Sensors (Basel). 2020 Jul 4;20(13):3745. doi: 10.3390/s20133745.
The relative simplicity of IoT networks extends service vulnerabilities and possibilities to different network failures exhibiting system weaknesses. Therefore, having a dataset with a sufficient number of samples, labeled and with a systematic analysis, is essential in order to understand how these networks behave and detect traffic anomalies. This work presents DAD: a complete and labeled IoT dataset containing a reproduction of certain real-world behaviors as seen from the network. To approximate the dataset to a real environment, the data were obtained from a physical data center, with temperature sensors based on NFC smart passive sensor technology. Having carried out different approaches, performing mathematical modeling using time series was finally chosen. The virtual infrastructure necessary for the creation of the dataset is formed by five virtual machines, a MQTT broker and four client nodes, each of them with four sensors of the refrigeration units connected to the internal IoT network. DAD presents a seven day network activity with three types of anomalies: duplication, interception and modification on the MQTT message, spread over 5 days. Finally, a feature description is performed, so it can be used for the application of the various techniques of prediction or automatic classification.
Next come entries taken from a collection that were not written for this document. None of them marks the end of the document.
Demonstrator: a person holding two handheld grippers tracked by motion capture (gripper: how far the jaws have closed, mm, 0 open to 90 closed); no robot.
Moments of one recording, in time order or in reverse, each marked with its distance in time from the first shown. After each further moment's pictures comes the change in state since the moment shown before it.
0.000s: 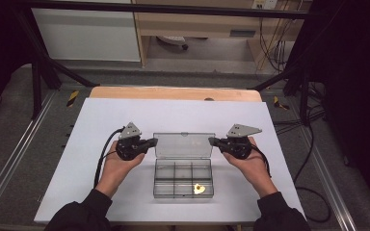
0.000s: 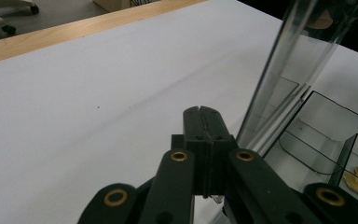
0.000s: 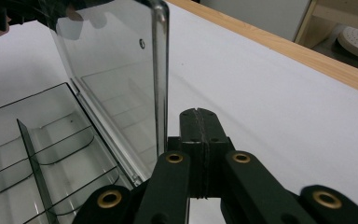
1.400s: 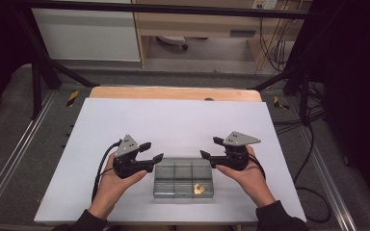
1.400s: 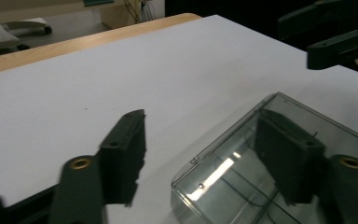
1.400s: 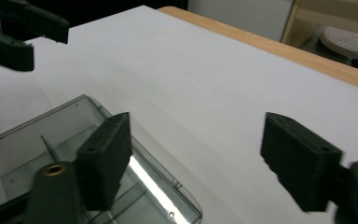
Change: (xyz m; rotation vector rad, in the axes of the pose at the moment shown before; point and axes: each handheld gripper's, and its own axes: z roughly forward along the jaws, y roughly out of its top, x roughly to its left) left arm -0.040 -0.013 -0.027 -0.074 0.058 0.003; right arm 0.037 0.003 -0.009 -0.035 -0.067 0.055
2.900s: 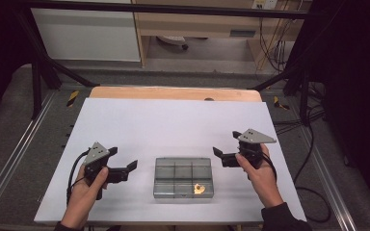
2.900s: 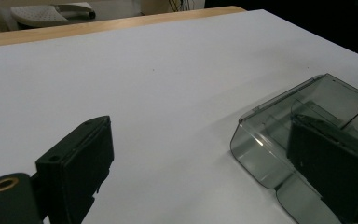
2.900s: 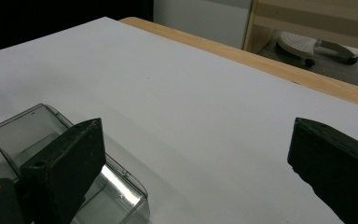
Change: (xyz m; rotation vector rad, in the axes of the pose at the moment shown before) left arm 0.037 -0.035 -0.058 -0.005 0.111 -0.097; right arm -0.022 -0.004 -0.028 -0.035 -0.126 0.040
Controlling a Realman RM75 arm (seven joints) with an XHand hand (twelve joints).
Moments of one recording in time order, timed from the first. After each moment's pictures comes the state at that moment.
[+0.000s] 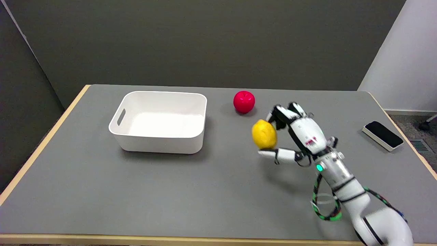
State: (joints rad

物联网网络相对简单,这将服务漏洞和可能性扩展到了表现出系统弱点的不同网络故障。因此,拥有一个包含足够数量样本、有标签且经过系统分析的数据集,对于理解这些网络的行为方式以及检测流量异常至关重要。这项工作展示了DAD:一个完整且有标签的物联网数据集,其中包含从网络角度重现的某些现实世界行为。为了使数据集接近真实环境,数据是从一个物理数据中心获取的,该数据中心配备了基于NFC智能无源传感器技术的温度传感器。在尝试了不同方法后,最终选择了使用时间序列进行数学建模。创建该数据集所需的虚拟基础设施由五台虚拟机、一个MQTT代理和四个客户端节点组成,每个客户端节点都连接着四个制冷单元传感器到内部物联网网络。DAD展示了为期七天的网络活动,其中包含三种类型的异常:MQTT消息的重复、拦截和修改,这些异常分布在五天内。最后,进行了特征描述,以便可将其用于各种预测或自动分类技术的应用。